LeetCode - Subsets II

Subsets II

2013.12.27 02:47

Given a collection of integers that might contain duplicates, S, return all possible subsets.

Note:

• Elements in a subset must be in non-descending order.
• The solution set must not contain duplicate subsets.

For example,
If S = [1,2,2], a solution is:

[
  [2],
  [1],
  [1,2,2],
  [2,2],
  [1,2],
  []
]

Solution:

　　This problem is a variation from the problem "Subsets". This time the set can contain some duplicates, actually a "multiset".

　　My solution is stil by DFS. It doesn't seem to matter if the given data set is a strict set or multiset.

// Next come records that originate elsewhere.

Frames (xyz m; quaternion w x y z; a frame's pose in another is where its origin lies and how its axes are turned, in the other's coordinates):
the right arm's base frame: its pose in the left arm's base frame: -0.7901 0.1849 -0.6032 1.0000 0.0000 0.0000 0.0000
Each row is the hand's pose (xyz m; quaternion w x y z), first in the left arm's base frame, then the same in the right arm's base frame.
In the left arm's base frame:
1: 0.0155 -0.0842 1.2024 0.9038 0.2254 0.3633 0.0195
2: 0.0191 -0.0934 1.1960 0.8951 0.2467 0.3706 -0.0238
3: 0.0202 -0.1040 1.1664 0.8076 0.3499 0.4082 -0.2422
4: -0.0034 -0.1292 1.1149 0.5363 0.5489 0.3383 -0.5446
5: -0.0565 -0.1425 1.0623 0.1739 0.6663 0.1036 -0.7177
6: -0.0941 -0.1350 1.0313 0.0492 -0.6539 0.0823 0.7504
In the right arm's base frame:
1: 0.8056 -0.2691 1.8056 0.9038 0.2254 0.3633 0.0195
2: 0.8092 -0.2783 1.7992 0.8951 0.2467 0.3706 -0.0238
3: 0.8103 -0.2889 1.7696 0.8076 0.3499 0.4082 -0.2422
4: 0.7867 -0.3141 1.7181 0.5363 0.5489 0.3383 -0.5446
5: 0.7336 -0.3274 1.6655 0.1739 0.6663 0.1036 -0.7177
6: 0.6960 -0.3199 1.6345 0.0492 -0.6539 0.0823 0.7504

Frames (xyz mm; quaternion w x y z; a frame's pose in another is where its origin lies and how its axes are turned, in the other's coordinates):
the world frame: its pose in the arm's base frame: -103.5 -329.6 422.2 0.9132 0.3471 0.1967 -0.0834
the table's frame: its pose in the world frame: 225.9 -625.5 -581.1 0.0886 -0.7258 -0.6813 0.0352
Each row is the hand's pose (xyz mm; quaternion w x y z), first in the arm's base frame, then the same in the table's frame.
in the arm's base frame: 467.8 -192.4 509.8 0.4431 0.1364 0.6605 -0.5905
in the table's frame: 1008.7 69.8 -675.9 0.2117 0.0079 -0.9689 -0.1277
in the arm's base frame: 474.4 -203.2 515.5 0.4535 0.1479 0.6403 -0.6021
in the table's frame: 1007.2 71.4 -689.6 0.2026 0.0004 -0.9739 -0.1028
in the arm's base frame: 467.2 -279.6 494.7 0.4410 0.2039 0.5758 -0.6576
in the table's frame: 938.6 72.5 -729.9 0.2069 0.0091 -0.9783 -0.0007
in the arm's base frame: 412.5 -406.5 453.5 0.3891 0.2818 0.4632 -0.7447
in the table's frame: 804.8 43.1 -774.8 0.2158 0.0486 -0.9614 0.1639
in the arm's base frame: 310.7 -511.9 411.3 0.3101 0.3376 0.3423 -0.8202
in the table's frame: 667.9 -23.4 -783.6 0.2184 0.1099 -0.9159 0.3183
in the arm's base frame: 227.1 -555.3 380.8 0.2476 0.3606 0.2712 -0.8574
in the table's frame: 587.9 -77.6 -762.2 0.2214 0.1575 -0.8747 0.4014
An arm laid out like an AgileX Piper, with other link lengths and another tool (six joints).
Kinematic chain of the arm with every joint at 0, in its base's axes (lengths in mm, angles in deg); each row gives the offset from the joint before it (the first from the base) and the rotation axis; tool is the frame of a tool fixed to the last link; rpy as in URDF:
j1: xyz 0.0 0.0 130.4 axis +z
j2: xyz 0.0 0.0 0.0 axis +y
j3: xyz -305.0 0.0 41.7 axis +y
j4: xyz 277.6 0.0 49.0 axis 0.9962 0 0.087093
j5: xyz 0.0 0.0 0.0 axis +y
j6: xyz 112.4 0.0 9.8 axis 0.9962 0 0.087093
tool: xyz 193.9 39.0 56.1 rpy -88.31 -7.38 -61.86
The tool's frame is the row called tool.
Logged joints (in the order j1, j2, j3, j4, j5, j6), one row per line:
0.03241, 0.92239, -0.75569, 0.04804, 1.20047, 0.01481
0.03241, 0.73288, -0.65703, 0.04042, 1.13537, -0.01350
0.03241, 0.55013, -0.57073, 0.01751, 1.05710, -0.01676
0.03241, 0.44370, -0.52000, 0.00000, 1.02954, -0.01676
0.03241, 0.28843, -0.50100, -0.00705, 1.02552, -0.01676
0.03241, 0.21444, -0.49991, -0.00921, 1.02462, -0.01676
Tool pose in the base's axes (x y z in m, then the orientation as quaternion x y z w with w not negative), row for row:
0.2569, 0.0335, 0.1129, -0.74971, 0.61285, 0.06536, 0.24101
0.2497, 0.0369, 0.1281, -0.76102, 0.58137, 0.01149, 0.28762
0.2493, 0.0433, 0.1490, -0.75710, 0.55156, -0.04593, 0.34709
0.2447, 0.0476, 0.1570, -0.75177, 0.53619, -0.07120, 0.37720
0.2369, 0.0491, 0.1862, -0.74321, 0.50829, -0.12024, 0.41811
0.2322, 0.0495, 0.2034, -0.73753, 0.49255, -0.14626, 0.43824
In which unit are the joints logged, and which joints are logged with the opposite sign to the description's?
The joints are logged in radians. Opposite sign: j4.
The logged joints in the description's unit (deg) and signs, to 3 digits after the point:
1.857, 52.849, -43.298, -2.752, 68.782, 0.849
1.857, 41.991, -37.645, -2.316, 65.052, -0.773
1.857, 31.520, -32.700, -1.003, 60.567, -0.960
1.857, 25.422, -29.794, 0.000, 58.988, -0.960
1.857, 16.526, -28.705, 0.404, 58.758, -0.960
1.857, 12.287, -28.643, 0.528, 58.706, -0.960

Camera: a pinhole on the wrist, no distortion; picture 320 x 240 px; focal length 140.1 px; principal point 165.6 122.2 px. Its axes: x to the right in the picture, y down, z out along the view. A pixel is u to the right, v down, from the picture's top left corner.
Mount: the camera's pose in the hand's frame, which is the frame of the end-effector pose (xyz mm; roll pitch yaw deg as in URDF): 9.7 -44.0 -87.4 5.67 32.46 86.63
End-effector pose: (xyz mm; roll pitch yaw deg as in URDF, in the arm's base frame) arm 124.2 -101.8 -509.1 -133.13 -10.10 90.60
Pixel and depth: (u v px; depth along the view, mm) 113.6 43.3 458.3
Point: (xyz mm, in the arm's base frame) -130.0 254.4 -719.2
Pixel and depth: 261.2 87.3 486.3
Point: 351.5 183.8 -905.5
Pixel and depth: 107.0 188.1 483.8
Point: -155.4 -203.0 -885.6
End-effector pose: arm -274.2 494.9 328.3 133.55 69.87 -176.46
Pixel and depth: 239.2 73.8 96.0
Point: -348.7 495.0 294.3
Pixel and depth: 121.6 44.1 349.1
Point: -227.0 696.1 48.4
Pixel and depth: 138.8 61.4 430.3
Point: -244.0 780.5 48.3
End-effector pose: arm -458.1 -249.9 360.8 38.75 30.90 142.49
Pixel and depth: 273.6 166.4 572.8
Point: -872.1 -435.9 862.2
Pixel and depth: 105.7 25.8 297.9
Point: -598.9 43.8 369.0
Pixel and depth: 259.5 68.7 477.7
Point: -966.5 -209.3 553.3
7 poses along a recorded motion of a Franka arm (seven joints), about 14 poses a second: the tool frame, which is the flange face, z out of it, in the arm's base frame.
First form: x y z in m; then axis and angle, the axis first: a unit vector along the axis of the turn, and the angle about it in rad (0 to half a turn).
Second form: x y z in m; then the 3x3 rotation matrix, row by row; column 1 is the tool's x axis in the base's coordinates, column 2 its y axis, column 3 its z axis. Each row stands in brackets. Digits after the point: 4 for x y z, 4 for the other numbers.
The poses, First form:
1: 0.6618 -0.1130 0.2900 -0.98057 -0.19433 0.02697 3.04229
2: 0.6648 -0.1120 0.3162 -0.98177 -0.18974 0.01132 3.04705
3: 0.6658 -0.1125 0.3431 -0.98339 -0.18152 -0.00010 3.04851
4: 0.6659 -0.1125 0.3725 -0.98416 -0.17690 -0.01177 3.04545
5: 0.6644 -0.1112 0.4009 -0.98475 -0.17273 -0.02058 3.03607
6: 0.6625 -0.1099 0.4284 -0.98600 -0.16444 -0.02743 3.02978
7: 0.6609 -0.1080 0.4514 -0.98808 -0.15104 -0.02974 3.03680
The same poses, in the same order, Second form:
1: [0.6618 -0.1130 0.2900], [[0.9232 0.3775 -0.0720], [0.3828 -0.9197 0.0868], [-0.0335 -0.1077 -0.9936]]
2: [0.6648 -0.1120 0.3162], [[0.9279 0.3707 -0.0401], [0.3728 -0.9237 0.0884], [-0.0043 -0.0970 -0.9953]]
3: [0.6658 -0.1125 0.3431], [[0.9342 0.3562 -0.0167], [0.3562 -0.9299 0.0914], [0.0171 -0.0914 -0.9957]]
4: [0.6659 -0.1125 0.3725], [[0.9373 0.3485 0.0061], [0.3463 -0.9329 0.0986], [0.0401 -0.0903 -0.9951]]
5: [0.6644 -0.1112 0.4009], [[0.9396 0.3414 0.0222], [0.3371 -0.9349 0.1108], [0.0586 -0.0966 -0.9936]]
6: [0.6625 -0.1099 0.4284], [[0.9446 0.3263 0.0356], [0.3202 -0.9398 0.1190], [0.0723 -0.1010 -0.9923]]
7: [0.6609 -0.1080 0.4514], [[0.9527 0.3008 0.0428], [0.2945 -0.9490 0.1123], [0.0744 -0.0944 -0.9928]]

　　Time complexity is O(2^n), space complexity is O(n), where n is the number of elements in the set.

Accepted code:

// 1RE, 1AC, good~
#include <algorithm>
#include <vector>
using namespace std;

class Solution {
public:
    vector<vector<int> > subsetsWithDup(vector<int> &S) {
        // IMPORTANT: Please reset any member data you declared, as
        // the same Solution instance will be reused for each test case.
        int i, j, n;
        
        n = result.size();
        for(i = 0; i < n; ++i){
            result[i].clear();
        }
        result.clear();
        
        sort(S.begin(), S.end());
        n = S.size();
        num.clear();
        count.clear();
        i = 0;
        while(i < n){
            j = i + 1;
            while(j < n && S[i] == S[j]){
                ++j;
            }
            num.push_back(S[i]);
            count.push_back(j - i);
            i = j;
        }
        n = num.size();
        arr.clear();
        dfs(0, n);
        
        return result;
    }
private:
    vector<int> num;
    vector<int> count;
    vector<vector<int>> result;
    vector<int> arr;
    
    void dfs(int idx, int n) {
        if(idx == n){
            result.push_back(arr);
            // 1RE here, stop $idx from going out of range.
            return;
        }
        
        int i, j;
        for(i = 0; i <= count[idx]; ++i){
            for(j = 0; j < i; ++j){
                arr.push_back(num[idx]);
            }
            dfs(idx + 1, n);
            for(j = 0; j < i; ++j){
                arr.pop_back();
            }
        }
    }
};